▸ **What you are asked to do**: Retype, word for word, every line from the one holding "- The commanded" through the one holding "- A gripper" in the entries below, both included, and only those lines.

▸ **Entries provided**:

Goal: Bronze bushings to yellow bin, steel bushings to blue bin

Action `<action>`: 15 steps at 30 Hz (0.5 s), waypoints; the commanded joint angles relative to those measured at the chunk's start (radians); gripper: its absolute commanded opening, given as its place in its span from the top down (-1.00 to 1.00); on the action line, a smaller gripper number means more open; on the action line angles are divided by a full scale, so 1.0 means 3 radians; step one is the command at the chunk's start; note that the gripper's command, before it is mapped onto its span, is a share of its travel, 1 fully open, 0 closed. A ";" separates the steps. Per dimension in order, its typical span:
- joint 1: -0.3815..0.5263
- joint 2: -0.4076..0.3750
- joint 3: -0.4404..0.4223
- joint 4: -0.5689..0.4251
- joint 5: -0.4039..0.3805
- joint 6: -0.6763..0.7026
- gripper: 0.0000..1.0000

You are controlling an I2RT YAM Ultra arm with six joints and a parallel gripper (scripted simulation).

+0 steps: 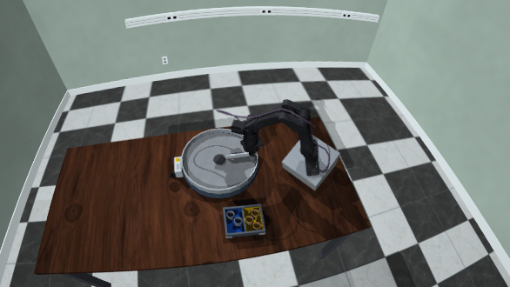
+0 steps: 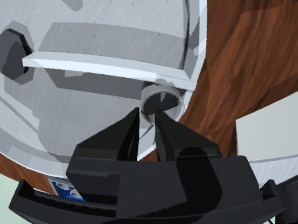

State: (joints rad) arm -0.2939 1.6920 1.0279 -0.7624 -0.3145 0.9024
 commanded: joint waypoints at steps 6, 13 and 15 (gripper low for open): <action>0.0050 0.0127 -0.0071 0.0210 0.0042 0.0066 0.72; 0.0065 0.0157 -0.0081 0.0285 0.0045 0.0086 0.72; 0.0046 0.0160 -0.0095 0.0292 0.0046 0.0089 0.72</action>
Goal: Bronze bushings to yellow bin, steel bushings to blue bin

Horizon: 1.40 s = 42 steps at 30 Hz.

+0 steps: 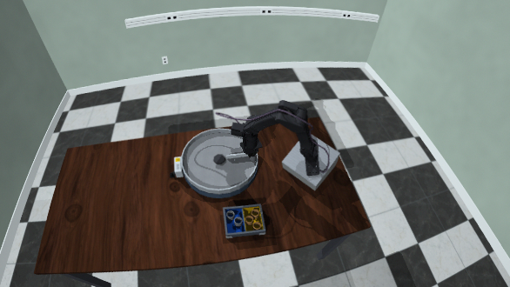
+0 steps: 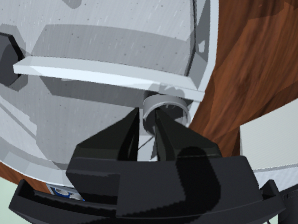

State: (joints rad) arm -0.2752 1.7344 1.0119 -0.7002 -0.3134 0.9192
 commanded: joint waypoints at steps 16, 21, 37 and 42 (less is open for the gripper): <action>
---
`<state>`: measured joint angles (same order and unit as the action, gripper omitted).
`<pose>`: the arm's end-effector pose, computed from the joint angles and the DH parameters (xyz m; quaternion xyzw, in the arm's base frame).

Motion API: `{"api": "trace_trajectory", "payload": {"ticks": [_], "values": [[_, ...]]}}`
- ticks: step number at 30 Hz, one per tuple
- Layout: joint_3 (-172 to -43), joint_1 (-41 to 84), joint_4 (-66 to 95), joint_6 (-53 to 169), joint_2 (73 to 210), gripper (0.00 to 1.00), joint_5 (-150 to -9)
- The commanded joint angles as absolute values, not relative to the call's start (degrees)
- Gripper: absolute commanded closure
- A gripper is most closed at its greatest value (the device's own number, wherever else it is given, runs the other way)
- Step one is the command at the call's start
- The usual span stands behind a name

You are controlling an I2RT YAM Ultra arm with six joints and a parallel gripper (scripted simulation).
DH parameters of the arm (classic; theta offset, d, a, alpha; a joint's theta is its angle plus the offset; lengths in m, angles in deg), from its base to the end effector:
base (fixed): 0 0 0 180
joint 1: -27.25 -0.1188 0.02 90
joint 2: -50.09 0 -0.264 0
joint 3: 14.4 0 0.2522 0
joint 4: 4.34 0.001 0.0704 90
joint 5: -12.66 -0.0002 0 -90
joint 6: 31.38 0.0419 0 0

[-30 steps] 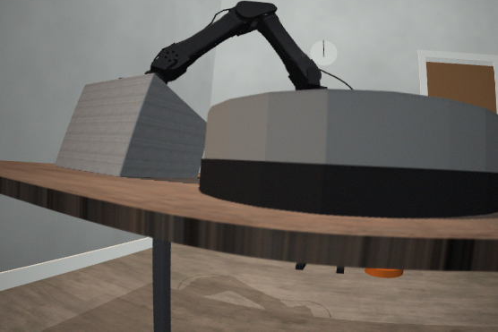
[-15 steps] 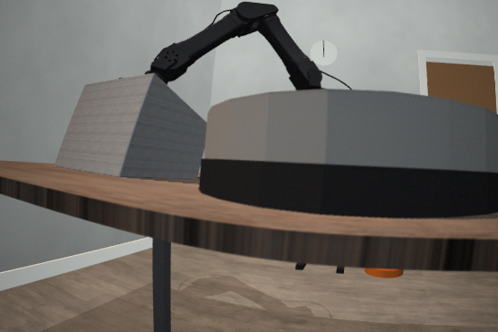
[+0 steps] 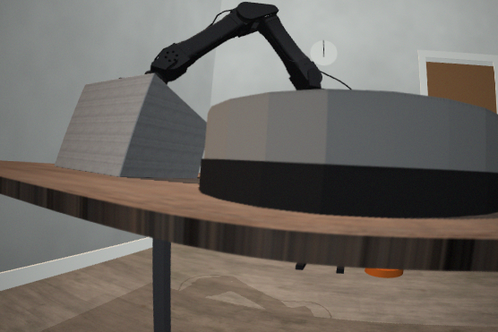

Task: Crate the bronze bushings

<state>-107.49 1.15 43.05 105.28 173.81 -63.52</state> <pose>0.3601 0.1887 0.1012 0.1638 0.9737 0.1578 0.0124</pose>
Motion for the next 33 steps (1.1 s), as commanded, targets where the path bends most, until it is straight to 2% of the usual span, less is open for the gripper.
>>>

▸ **Your response**:
- The commanded joint angles as absolute values, not relative to the call's start (degrees)
- Gripper: absolute commanded closure
- A gripper is most closed at its greatest value (the device's own number, wherever else it is given, runs the other way)

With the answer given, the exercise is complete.